Action item:
The answer is the set of lines that include "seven", copied from the data below.

Data under study:
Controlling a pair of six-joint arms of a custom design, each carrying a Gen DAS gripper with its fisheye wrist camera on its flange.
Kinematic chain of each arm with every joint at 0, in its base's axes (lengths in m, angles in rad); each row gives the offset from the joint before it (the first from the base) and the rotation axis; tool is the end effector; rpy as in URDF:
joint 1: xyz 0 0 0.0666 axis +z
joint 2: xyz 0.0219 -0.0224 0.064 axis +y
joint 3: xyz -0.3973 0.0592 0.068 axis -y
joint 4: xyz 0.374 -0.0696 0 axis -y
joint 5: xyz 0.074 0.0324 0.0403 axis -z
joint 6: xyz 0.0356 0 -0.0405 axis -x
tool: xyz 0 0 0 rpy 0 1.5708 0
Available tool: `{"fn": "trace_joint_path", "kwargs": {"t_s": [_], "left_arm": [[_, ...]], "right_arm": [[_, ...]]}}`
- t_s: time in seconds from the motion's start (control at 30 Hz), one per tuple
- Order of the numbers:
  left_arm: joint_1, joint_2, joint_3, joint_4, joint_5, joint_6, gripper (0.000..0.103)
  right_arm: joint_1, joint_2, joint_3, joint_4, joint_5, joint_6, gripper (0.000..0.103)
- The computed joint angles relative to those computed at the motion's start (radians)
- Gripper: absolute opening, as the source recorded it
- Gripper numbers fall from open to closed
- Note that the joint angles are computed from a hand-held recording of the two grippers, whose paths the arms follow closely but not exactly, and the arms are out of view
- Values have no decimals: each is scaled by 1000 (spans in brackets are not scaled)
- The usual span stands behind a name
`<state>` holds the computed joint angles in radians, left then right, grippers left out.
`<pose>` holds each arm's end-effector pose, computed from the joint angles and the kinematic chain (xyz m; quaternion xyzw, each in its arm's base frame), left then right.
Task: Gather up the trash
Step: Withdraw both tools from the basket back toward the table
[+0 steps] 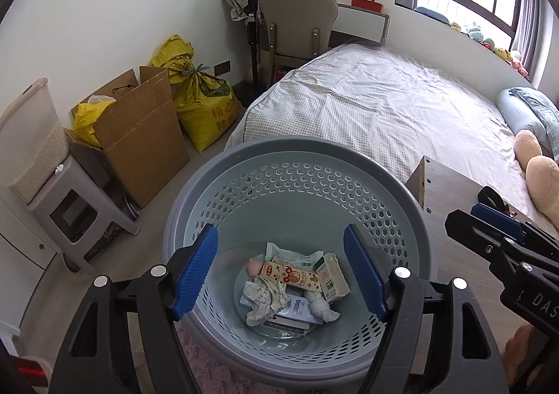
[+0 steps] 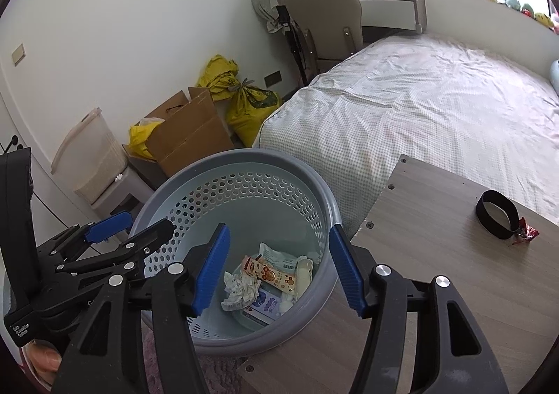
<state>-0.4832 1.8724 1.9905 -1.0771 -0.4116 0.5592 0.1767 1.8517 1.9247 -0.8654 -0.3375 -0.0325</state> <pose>0.5708 -0.2839 0.4464 -0.0970 0.9304 0.0222 0.3527 0.6337 0.1247 0.4440 -0.1293 0.9051 0.1936 0.3558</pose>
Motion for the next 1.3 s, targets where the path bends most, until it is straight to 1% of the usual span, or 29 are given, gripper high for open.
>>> {"fn": "trace_joint_path", "kwargs": {"t_s": [0.1,0.17,0.23,0.47,0.73,0.83,1.07,1.2,1.3], "left_arm": [[-7,2,5,-3,0,4,71],[-12,3,8,-5,6,6,71],[-20,7,15,-8,7,3,71],[-46,25,44,-19,5,-9,71],[-81,61,96,-32,37,-29,71],[-96,82,124,-35,54,-39,71],[-134,175,263,-78,87,-64,71],[-154,234,363,-107,102,-81,71],[-167,293,463,-148,115,-97,71]], "right_arm": [[-7,-14,-21,10,0,-5,58],[-13,-24,-37,20,-3,-13,61],[-20,-37,-56,32,-4,-20,62],[-48,-71,-113,61,-6,-41,62],[-90,-120,-189,101,6,-68,63],[-114,-138,-218,110,15,-80,65],[-191,-167,-276,121,27,-100,66],[-239,-175,-295,123,45,-103,66],[-273,-164,-288,113,53,-105,66]]}}
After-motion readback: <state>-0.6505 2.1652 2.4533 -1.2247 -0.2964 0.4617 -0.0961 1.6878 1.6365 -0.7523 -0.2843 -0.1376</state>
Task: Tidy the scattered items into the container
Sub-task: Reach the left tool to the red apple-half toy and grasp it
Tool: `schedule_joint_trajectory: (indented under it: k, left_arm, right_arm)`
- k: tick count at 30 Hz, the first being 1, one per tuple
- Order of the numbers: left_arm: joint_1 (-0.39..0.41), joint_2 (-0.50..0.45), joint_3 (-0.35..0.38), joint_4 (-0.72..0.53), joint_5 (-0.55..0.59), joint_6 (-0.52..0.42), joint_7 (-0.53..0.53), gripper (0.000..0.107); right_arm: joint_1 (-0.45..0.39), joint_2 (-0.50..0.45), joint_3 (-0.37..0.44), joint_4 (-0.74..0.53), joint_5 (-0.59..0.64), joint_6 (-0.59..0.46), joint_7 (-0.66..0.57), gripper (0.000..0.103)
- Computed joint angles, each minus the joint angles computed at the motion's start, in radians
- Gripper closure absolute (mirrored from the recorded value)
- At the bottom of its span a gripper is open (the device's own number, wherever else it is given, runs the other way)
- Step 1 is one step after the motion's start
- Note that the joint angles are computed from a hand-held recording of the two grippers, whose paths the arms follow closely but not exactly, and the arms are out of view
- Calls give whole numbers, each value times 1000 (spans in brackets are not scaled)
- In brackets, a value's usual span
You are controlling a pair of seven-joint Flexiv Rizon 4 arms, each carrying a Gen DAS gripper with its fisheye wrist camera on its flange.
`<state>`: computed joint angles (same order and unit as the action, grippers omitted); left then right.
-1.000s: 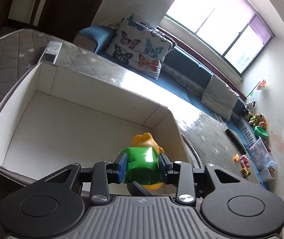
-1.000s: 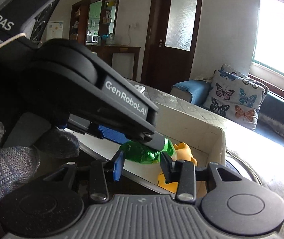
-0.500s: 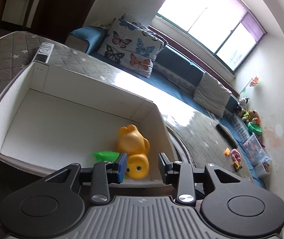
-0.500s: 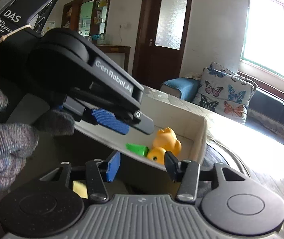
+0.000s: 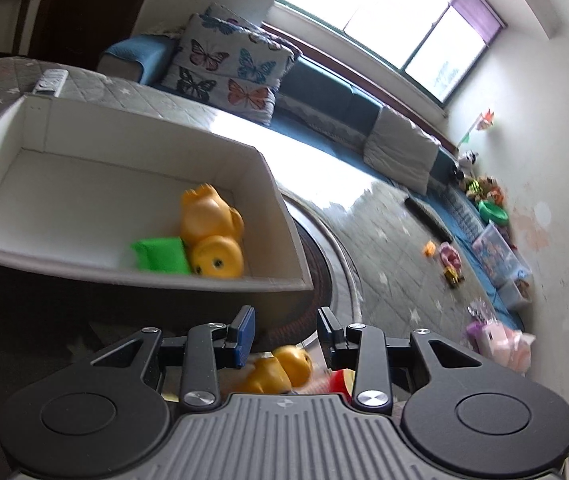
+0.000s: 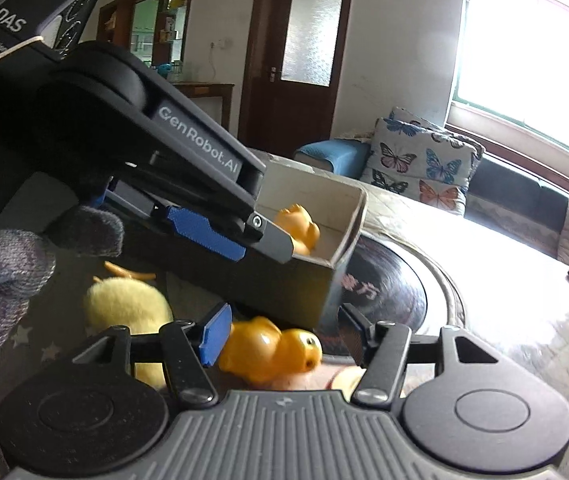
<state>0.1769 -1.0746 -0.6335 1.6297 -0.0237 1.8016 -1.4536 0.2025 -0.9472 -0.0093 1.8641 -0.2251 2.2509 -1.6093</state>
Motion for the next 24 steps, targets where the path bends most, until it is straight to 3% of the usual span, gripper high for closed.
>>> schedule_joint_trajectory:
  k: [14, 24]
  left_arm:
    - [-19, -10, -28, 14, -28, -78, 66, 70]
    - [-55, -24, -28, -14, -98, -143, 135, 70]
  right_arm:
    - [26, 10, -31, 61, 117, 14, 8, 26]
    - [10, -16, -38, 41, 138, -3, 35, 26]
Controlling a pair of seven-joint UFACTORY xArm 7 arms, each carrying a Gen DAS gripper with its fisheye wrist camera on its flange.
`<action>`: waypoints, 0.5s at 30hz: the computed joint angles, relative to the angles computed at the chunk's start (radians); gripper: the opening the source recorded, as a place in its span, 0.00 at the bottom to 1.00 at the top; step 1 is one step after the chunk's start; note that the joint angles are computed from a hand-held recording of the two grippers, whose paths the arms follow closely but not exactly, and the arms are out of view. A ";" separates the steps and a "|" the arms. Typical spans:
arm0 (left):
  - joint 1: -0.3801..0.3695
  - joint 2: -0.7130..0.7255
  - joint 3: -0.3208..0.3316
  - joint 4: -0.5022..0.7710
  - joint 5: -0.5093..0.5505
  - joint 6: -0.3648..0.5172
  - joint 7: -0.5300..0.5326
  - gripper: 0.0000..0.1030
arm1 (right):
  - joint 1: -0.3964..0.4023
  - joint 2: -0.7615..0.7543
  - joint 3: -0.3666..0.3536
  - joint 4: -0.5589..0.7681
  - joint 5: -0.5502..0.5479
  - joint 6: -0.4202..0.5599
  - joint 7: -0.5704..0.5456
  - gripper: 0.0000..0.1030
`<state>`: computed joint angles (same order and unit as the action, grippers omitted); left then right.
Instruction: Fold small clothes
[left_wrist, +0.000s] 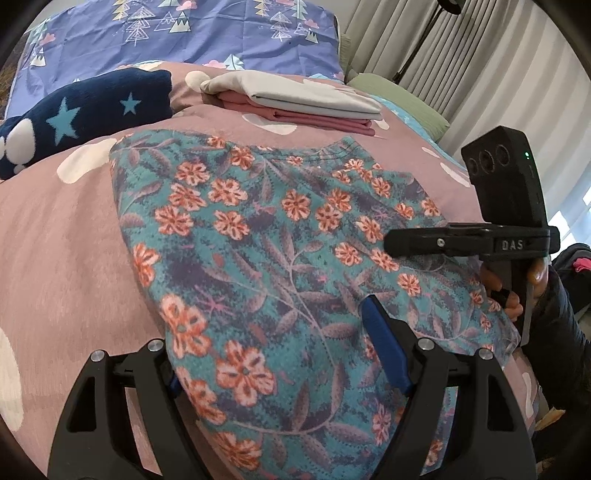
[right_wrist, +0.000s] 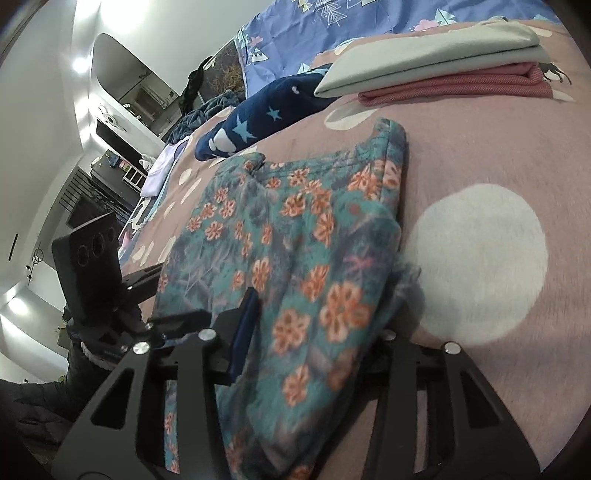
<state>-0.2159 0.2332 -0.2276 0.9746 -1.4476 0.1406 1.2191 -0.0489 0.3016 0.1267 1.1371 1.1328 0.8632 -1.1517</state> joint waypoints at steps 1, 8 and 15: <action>0.000 0.002 0.001 0.003 0.003 0.002 0.000 0.77 | -0.003 0.003 -0.001 0.003 0.003 0.004 0.001 0.36; -0.005 0.002 -0.009 -0.001 0.057 -0.050 -0.047 0.52 | 0.036 -0.058 0.005 -0.061 0.005 -0.133 0.001 0.27; -0.025 -0.106 -0.052 -0.034 -0.007 -0.163 0.016 0.19 | 0.090 -0.277 -0.013 -0.201 0.180 -0.253 -0.165 0.17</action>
<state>-0.2404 0.1268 -0.2800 0.9404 -1.4548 -0.0220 1.2351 0.0410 0.0245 0.1137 0.9364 1.3124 0.6100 -1.3166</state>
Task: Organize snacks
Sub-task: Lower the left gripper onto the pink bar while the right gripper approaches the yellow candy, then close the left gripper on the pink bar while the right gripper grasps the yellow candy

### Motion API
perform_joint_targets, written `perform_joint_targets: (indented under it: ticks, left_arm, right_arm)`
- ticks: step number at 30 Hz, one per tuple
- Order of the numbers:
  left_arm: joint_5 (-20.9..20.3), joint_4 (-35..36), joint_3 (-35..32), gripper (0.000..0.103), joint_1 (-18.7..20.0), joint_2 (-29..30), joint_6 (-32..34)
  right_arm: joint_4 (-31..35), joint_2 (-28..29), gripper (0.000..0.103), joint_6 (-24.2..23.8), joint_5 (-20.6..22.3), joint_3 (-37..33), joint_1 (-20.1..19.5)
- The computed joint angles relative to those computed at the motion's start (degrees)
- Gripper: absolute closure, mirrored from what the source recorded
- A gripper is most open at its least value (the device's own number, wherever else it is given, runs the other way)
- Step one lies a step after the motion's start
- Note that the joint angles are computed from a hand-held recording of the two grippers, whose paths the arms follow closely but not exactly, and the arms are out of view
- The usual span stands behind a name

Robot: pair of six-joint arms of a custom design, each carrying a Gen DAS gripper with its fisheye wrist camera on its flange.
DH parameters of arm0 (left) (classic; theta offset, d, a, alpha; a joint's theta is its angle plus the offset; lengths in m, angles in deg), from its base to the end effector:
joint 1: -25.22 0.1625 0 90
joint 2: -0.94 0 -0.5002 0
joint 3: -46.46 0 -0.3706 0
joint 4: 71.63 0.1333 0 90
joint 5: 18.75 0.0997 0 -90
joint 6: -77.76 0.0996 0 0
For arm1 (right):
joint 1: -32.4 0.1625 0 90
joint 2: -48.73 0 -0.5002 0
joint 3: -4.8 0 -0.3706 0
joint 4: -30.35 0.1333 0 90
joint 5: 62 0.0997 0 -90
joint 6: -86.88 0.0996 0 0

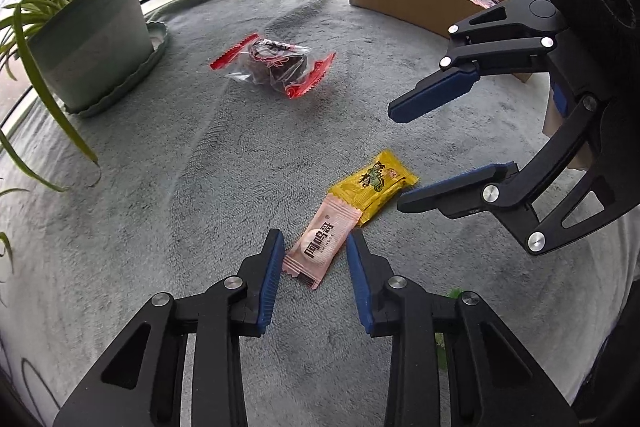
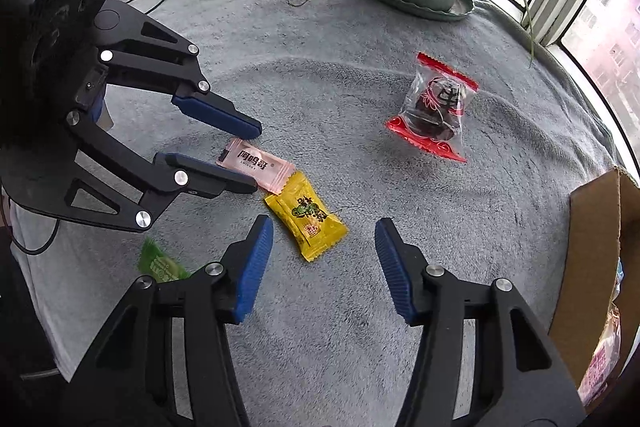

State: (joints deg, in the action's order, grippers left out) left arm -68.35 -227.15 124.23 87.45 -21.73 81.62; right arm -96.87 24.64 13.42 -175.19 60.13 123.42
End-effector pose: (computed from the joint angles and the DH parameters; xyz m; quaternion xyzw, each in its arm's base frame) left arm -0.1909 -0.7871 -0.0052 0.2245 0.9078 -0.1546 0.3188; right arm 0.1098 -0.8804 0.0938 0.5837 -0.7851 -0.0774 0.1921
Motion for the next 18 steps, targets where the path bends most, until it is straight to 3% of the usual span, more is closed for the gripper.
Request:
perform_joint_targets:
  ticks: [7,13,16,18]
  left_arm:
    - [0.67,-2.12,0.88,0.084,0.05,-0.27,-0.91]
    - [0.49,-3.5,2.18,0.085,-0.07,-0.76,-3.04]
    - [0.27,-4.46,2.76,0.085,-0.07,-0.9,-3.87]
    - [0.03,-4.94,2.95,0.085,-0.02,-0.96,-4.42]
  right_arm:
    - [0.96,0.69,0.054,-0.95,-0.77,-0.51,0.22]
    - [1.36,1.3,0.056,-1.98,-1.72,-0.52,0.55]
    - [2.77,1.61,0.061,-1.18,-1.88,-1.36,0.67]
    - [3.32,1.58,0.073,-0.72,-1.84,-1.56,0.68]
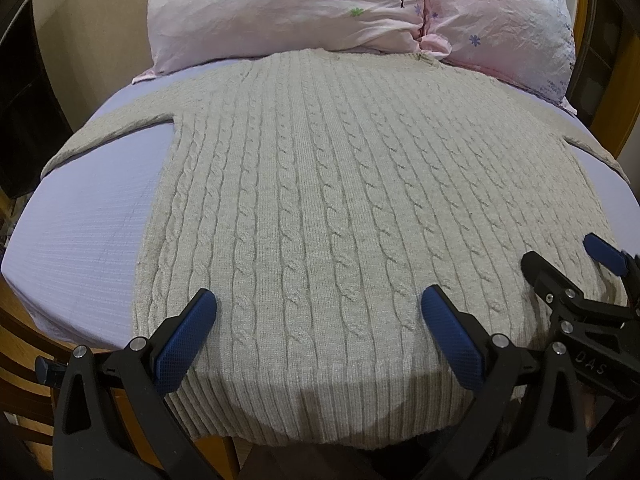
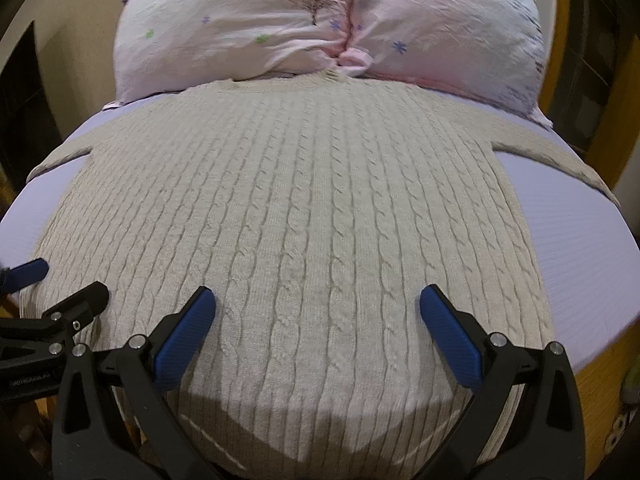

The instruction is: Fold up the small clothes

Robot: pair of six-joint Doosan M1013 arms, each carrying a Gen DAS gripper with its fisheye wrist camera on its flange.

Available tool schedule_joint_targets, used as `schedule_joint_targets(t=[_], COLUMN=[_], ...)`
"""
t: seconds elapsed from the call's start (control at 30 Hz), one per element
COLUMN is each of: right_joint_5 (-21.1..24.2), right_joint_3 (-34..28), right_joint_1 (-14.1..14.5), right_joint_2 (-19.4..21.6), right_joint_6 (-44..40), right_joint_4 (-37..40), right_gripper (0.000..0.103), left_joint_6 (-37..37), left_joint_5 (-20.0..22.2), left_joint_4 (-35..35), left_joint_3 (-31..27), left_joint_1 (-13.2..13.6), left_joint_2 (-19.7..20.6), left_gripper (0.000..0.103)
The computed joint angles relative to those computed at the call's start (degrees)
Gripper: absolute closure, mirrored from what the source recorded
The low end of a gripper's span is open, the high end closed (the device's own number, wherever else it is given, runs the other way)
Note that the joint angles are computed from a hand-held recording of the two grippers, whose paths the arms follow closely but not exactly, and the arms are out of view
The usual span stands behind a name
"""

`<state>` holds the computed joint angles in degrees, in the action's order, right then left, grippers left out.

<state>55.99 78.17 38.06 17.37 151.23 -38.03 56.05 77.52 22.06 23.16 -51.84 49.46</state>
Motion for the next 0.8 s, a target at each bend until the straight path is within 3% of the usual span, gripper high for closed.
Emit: schedule_joint_targets(t=[0.07,0.1,0.17,0.27,0.3,0.4,0.47,0.6,0.67,0.7,0.8], right_joint_5=[-2.7,-6.7,-11.9,-11.5,-10.7,-7.7,-6.0,-5.2,-7.5,-6.7,-6.4], right_joint_3=[0.9,3.0,6.8,10.5,11.6,12.2,12.2,11.8,12.6,11.8,10.6], right_joint_1=[-0.9,-2.3,-4.8,-9.6,-12.2,-20.1,-25.1,-31.7,-33.2,-33.6,-35.0], right_joint_2=[-0.9,-2.9,-6.5,-10.9,-12.2,-13.6,-13.6,-12.3,-12.2,-11.5,-10.0], right_joint_6=[-2.0,-0.9,6.8,24.4,29.0,33.9,36.0,36.4,38.4,38.7,38.0], right_joint_4=[2.0,3.5,0.8,-9.0,-10.0,-5.0,-0.7,7.3,7.8,7.6,8.8], right_gripper=[0.002,0.002,0.002,0.002,0.003,0.03,0.041,0.048,0.051,0.055,0.09], left_joint_6=[-0.7,-0.7,-0.4,-0.7,-1.6,-7.3,-12.9,-17.8,-19.6,-20.0,-21.2], left_joint_5=[-2.6,-3.3,-4.4,-10.1,-14.7,-27.7,-31.7,-30.3,-27.5,-26.3,-20.9], left_joint_4=[0.9,1.0,0.7,-1.6,-2.9,-1.6,3.2,8.2,10.1,10.6,10.2], left_joint_3=[3.7,4.3,5.6,9.6,11.6,18.4,20.1,18.3,16.2,15.5,11.6], left_joint_1=[-0.4,-0.3,-0.1,0.8,1.5,3.2,3.9,5.3,6.2,6.5,8.0], left_joint_2=[-1.8,-2.1,-2.9,-5.2,-6.3,-10.0,-10.8,-10.1,-9.0,-8.6,-6.7], left_gripper=[0.001,0.001,0.001,0.001,0.001,0.001,0.001,0.001,0.001,0.001,0.001])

Solution to the problem:
You are controlling a pair of seven-joint Flexiv Rizon 4 arms, each carrying a Gen DAS gripper with its fisheye wrist camera on its flange.
Controlling a pair of seven-joint UFACTORY xArm 7 arms, each carrying a Gen DAS gripper with its fisheye wrist camera on its flange.

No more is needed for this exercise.